[REQUIREMENT] The entries below should be transcribed exactly, every one of them.

[Stored data entries]
══════
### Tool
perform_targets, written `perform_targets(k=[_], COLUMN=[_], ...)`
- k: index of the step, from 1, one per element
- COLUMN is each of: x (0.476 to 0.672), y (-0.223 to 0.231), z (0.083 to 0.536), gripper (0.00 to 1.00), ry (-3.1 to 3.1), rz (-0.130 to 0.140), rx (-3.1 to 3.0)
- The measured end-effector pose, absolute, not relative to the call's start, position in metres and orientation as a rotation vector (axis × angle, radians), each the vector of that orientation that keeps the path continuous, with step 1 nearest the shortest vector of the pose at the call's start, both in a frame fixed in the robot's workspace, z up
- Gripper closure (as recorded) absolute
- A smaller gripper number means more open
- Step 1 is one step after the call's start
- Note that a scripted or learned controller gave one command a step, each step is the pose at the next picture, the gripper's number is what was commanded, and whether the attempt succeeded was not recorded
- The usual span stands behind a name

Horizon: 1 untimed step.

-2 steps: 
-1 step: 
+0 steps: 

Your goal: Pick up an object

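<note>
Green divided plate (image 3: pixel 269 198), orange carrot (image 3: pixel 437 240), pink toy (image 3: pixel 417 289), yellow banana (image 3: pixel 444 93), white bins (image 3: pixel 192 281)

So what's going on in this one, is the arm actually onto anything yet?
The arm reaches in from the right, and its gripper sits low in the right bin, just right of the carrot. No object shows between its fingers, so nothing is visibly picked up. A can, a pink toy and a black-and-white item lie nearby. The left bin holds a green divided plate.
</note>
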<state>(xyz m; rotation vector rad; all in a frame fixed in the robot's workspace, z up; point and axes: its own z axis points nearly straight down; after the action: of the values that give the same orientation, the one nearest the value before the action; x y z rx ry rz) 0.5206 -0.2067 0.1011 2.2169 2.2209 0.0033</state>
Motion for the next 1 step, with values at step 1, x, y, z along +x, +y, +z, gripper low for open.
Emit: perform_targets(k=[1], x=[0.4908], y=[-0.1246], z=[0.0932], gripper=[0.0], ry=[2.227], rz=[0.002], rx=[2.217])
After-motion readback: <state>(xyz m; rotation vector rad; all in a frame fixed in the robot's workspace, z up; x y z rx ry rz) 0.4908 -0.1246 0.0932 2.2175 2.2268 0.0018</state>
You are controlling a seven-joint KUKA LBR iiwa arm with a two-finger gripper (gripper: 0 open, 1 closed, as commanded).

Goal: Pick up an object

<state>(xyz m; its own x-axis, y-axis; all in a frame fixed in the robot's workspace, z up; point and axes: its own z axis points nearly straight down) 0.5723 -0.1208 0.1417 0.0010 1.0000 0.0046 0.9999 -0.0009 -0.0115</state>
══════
[ANSWER AREA]
### Tool
perform_targets, written `perform_targets(k=[_], COLUMN=[_], ...)`
- k: index of the step, from 1, one per element
- COLUMN is each of: x (0.476 to 0.672), y (-0.223 to 0.231), z (0.083 to 0.536), gripper (0.00 to 1.00), ry (-3.1 to 3.1), rz (-0.130 to 0.140), rx (-3.1 to 3.0)
- The measured end-effector pose, absolute, not relative to the call's start, position in metres and orientation as a rotation vector (axis × angle, radians), each the vector of that orientation that keeps the path continuous, with step 1 nearest the shortest vector of the pose at the call's start, both in a frame fixed in the robot's workspace, z up
- Gripper closure (as recorded) absolute
- A smaller gripper number means more open
- Step 1 is one step after the call's start
- Note that a scripted or learned controller gave one command a step, each step is the pose at the next picture, the gripper's number is what was commanded, and whether the attempt succeeded was not recorded
- The usual span stands behind a name

Horizon: 1 untimed step.

-2 steps: 
-1 step: 
+0 steps: 

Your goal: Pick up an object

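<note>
Green divided plate (image 3: pixel 269 198), orange carrot (image 3: pixel 437 240), pink toy (image 3: pixel 417 289), yellow banana (image 3: pixel 444 93), white bins (image 3: pixel 192 281)

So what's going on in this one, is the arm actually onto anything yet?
The arm reaches in from the right, and its gripper sits low in the right bin, just right of the carrot. No object shows between its fingers, so nothing is visibly picked up. A can, a pink toy and a black-and-white item lie nearby. The left bin holds a green divided plate.
</note>
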<state>(xyz m; rotation vector rad; all in a frame fixed in the robot's workspace, z up; point and axes: its own z axis points nearly straight down; after the action: of the values that give the same orientation, the one nearest the value before the action; x y z rx ry rz) 0.5206 -0.2067 0.1011 2.2169 2.2209 0.0033</state>
Motion for the next 1 step, with values at step 1, x, y, z along +x, +y, +z, gripper low for open.
Emit: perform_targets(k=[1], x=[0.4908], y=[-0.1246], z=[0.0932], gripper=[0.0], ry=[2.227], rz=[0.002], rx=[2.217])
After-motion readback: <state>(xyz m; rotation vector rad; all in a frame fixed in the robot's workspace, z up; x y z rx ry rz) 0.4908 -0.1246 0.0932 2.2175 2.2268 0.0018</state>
You are controlling a seven-joint KUKA LBR iiwa arm with a two-finger gripper (gripper: 0 open, 1 closed, as commanded).

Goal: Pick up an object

<state>(xyz m; its own x-axis, y-axis; all in a frame fixed in the robot's workspace, z up; point and axes: its own z axis points nearly straight down) 0.5723 -0.1208 0.1417 0.0010 1.0000 0.0046 0.9999 -0.0009 -0.0115</state>

No more output will be produced for this exercise.